We compute the similarity matrix using the elastic distance (metric='elastic'). After smoothing the data with B-spline basis functions, we configure a functional autoencoder with an encoder-decoder architecture (16 → 8 → 4 (latent) → 8 → 16 → 16 → 16 with functional layers of size 16 at both ends). We train the model for 150 epochs. The output labels from predict are the cluster assignments found by the path-following homotopy algorithm. We print the Adjusted Rand Index (ARI) and Adjusted Mutual Information (AMI) to evaluate how well the predicted clusters match the true clusters (y_true).
In this example, we demonstrate FAEclust on the "Plane" dataset using a similar workflow: similarity computation, smoothing, and clustering via the functional autoencoder.
We compute the similarity matrix using FastDTW (metric='fastdtw').
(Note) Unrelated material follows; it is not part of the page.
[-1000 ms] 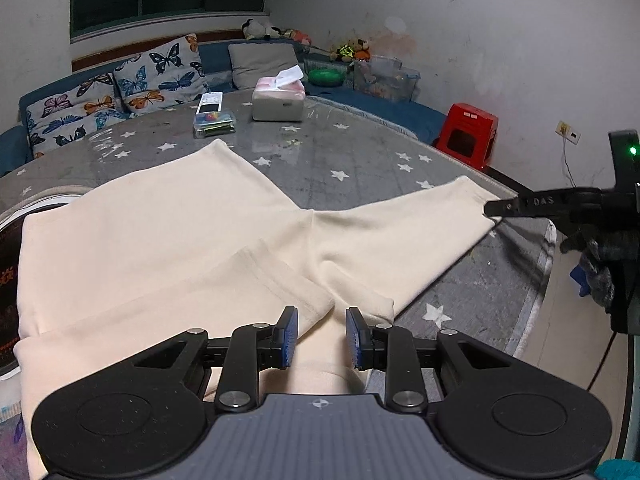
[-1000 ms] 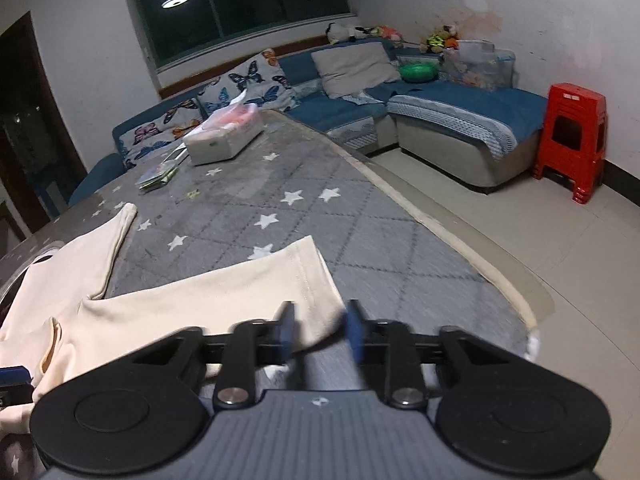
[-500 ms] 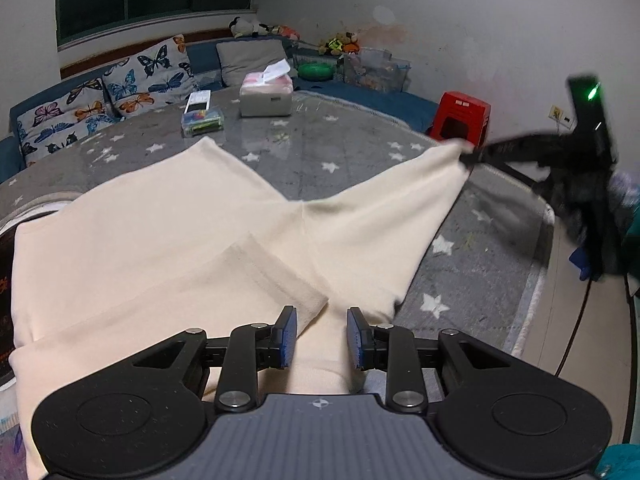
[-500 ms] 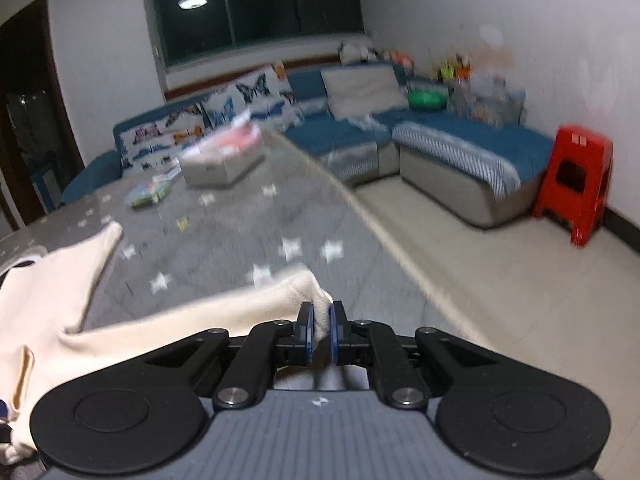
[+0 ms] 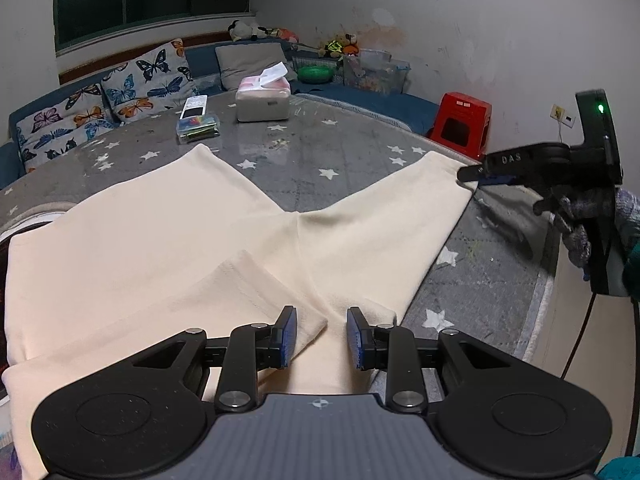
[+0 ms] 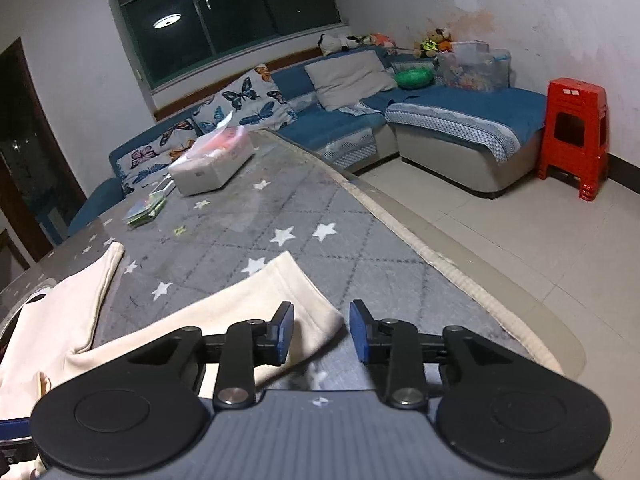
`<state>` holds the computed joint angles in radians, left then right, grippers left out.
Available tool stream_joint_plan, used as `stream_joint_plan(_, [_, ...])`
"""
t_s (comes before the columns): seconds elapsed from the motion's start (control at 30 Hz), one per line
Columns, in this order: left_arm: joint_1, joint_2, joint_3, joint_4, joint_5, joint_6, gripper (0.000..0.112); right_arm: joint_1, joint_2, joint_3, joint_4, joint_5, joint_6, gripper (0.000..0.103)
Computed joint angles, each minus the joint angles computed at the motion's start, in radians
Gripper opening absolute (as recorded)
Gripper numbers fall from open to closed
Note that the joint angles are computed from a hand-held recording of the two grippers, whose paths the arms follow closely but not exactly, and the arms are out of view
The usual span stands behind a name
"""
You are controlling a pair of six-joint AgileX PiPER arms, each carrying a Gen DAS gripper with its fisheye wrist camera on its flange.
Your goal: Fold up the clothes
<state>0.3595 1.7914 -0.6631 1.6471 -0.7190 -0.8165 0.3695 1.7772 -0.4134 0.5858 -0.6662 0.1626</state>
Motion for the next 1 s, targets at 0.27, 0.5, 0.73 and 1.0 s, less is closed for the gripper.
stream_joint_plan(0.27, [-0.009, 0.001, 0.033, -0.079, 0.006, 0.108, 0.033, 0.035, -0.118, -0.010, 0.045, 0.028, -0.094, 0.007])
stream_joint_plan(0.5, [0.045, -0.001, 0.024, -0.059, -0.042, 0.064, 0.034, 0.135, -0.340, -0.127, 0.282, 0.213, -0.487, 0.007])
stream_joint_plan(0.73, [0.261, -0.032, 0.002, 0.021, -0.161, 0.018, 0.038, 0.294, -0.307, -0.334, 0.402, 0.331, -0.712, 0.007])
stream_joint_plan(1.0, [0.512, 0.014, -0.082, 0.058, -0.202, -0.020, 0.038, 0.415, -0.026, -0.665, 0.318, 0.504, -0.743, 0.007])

After building the similarity matrix, we smooth each sample path with B-spline basis functions. The functional autoencoder is configured with the architecture: [32, 16, 8, 16, 32, 32, 32] which produces a latent representation of dimension 8. After 100 epochs, we obtain the final cluster labels.
The above examples and parameters serve as a guide, but users are encouraged to experiment with the basis size (l, m), network depth (layers), and loss weights (lambda_e, lambda_d, lambda_c) to best fit their specific datasets.